Emo Ismail thinks about what might happen if he was killed by police, and worries his family would have to watch his final moments play over and over on the news.
"You haven't had enough?" Mykel Alvin asked God after one friend died from suicide and another was shot at a funeral. He knows that every memory with someone could be the last.
Marvin Jordan watched the George Floyd protests, but he tries to not let the news get to him. "It’s like history is, like, repeating itself. We’ve been doing this for a long time,” he says. “I just wish it could just stop."
Each time a high-profile deadly interaction unfolded on the news between a Black man and police, Deven Bruner, a National Honor Society vice president, would get a sit-down from his mom. "You have to act a certain way, so you don’t end up like them, in a coffin."
"Why can’t people look at me and be inspired?" Mardre Sykes, attending the University of Oregon in the fall, said.
"I have something to fight for,” Joshua Heron says. “I have people to fight for.”
Xavien Reid plans to one day start a mentoring program for children. “I don’t want them to feel alone ... to feel like there’s nothing out there for them,” he says.
William Brown loves airplanes and dreams of becoming an aerospace engineer. His favorite superhero is Iron Man, an engineer who can fly. “I ain’t wasting no more time,’’ he says. “I see the door that’s open.”
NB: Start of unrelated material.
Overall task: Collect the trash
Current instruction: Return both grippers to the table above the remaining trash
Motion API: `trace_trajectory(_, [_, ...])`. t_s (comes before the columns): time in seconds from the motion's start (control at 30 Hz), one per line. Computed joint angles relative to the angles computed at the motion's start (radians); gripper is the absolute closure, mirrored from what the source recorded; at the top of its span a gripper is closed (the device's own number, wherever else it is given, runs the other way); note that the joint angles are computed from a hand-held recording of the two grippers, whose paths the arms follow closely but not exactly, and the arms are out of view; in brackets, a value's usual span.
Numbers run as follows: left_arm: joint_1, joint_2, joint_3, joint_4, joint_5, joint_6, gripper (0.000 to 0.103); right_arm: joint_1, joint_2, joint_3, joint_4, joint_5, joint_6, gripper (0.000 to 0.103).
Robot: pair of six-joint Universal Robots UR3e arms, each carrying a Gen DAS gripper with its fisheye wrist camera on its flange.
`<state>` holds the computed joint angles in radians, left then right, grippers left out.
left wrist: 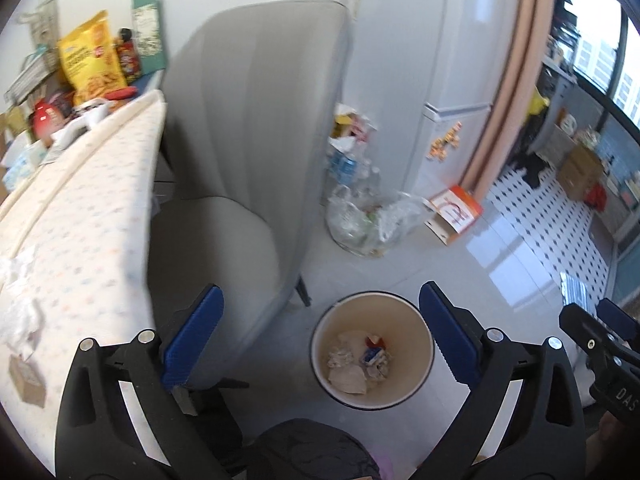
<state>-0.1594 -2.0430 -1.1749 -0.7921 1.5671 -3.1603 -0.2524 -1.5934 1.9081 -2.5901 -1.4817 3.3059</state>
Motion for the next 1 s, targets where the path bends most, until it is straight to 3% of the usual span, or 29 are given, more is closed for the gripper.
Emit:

Haleem Stevens watched the video of Ahmaud Arbery getting gunned down by white men in Georgia. He refused to watch it a second time. “I understand that’s going to happen now. I’m trying to change it. I’m worried about how many people will die before I’m able to change it.”
“I shouldn't have to fear for my life just because of the way I look,” Savion Briggs said. He wants to show other Black youths how to have "pride in our skin color and that we can actually become something great."
Amari Ajamu will fulfill a lifelong dream this fall, becoming the fourth-generation family member to attend Grambling State University, a historically Black university in Louisiana. He was accepted on scholarship to play snare on the drumline.
Jonathan Gregory has a plan to bring economic power to Black communities like his own in Chicago. “Anything new that’s put into the area is oftentimes just gentrification. So I want to bring businesses into the Black community and make it more prosperous than it already is.”